Parallelizing Linear Congruential RNG and Reproducibility of Output

All,

I’m interested in parallelizing a LCF based random number generator.

I’m not interested in examining other types of RNGs at this time , such as the merseinne twister.

It’s readily apparent to me that the LCF is quite easily parallelizable by generating subsequences of the LCF sequence on multiple processors.

What is not apparent to me is how to implement such a parallelization so that the results are reproducible.

Consider the following hypothetical approach:

  1. Generate 100 billion random values
  2. CUDA determines number of GPUs available to run subsequences and generates 100 billion/# of cores values on each GPU.
    NOTE: There would not necessarily be an equal number of values generated on each core because 100 billion/# cores may not be an integer.

If one applied the same random value generation approach on another computer with fewer cores, or if the number of available cores changed, then the number of values generated per core would be different.
I don’t think one would be guaranteed to have reproducible results under such a scenario.

Question:
Does anyone know of an approach to parallelize LCF RNGs that can handle, e.g. have reproducible results, situations where the number of available cores can change?

Barring that, is it possible to tell CUDA how many GPUs to use for a particular algorithm? e.g. specify the number of subsequences to run for the LCF. While not optimal, I could at least implement an LCF RNG by specifying the number of GPUs one HAS to use.

Dave

p.s. I’m very new to the whole CUDA programming topic and mostly new to parallel processing so please bear with me :)

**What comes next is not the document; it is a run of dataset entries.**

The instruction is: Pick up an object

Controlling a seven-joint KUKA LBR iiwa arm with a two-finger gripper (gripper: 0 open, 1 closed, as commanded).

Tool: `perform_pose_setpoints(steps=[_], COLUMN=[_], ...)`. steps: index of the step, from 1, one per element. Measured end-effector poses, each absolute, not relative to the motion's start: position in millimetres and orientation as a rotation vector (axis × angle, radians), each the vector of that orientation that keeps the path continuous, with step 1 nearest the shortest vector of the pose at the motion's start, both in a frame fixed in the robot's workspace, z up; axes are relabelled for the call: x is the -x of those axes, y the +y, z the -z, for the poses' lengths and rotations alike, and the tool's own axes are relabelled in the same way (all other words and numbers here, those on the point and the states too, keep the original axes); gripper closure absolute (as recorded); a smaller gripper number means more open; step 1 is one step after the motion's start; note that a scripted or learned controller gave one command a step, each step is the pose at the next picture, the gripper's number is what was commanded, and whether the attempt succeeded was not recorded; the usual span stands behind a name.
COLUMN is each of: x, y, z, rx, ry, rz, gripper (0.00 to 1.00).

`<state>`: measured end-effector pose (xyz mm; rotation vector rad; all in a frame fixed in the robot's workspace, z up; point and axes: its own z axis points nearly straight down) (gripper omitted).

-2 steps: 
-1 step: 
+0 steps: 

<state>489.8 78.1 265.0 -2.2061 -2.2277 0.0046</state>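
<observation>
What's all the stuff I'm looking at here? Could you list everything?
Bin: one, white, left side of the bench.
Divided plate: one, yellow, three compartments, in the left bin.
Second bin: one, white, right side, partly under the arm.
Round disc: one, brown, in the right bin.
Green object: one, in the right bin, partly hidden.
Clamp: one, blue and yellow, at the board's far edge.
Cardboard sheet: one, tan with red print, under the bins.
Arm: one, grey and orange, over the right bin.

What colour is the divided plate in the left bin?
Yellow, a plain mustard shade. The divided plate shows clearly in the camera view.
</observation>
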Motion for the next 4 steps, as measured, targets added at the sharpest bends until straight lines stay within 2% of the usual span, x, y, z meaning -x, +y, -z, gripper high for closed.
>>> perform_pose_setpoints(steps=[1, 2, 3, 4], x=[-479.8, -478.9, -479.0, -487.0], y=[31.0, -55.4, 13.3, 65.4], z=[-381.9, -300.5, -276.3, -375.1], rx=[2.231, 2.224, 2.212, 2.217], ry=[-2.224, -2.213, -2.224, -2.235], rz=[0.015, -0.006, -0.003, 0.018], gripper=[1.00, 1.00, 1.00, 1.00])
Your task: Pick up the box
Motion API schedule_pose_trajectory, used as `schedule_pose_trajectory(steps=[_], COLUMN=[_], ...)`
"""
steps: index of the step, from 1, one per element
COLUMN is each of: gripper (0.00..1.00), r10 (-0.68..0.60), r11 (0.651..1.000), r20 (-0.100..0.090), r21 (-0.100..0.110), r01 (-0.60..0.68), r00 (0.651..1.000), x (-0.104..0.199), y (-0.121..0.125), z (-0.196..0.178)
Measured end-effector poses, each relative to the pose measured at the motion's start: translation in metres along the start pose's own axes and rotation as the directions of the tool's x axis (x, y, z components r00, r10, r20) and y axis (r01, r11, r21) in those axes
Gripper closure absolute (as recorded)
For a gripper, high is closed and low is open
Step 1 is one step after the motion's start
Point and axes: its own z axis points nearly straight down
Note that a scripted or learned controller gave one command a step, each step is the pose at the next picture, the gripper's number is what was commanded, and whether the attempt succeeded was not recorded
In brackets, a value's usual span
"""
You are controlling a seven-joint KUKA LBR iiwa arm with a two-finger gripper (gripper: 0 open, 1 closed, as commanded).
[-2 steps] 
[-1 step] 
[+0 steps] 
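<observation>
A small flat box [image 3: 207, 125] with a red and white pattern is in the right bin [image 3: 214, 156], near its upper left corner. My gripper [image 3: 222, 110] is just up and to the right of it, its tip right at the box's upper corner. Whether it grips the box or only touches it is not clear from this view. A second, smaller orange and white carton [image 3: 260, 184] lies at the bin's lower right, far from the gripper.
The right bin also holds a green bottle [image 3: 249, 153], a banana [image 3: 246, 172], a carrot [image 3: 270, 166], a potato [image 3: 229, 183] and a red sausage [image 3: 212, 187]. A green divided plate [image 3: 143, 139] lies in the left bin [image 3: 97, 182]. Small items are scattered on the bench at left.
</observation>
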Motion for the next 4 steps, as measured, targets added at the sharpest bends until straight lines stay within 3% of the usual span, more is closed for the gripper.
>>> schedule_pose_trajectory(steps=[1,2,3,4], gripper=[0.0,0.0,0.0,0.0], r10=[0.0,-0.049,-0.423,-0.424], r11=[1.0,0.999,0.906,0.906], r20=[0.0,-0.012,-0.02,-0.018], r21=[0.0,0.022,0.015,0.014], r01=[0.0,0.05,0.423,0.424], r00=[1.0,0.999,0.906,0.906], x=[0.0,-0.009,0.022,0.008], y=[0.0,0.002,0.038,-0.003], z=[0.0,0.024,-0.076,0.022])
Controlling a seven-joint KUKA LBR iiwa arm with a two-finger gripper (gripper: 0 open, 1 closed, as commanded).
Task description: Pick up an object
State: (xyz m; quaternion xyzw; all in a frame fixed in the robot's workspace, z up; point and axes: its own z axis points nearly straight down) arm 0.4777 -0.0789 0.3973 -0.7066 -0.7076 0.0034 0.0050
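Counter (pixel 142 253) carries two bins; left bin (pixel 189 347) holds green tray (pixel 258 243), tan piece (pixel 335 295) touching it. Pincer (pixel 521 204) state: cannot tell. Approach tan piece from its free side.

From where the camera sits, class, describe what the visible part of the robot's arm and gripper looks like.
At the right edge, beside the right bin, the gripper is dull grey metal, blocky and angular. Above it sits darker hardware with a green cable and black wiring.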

Yes. Read this paper by Van Meel et al. http://arxiv.org/PS_cache/arxiv/pdf/0709/0709.3225v1.pdf There is a section on random numbers. (note that they benchmark agains the C stdlib rand() and not an optimized CPU calculation).

Or download their source from:

http://www-old.amolf.nl/~vanmeel/mdgpu/index.html

I really cannot recommend LCF for any serious application, though, even the one they report in that paper. I hope you are just doing this as an exercise.

You just need to run multiple host threads and have each host thread call cudaSetDevice to run on different devices.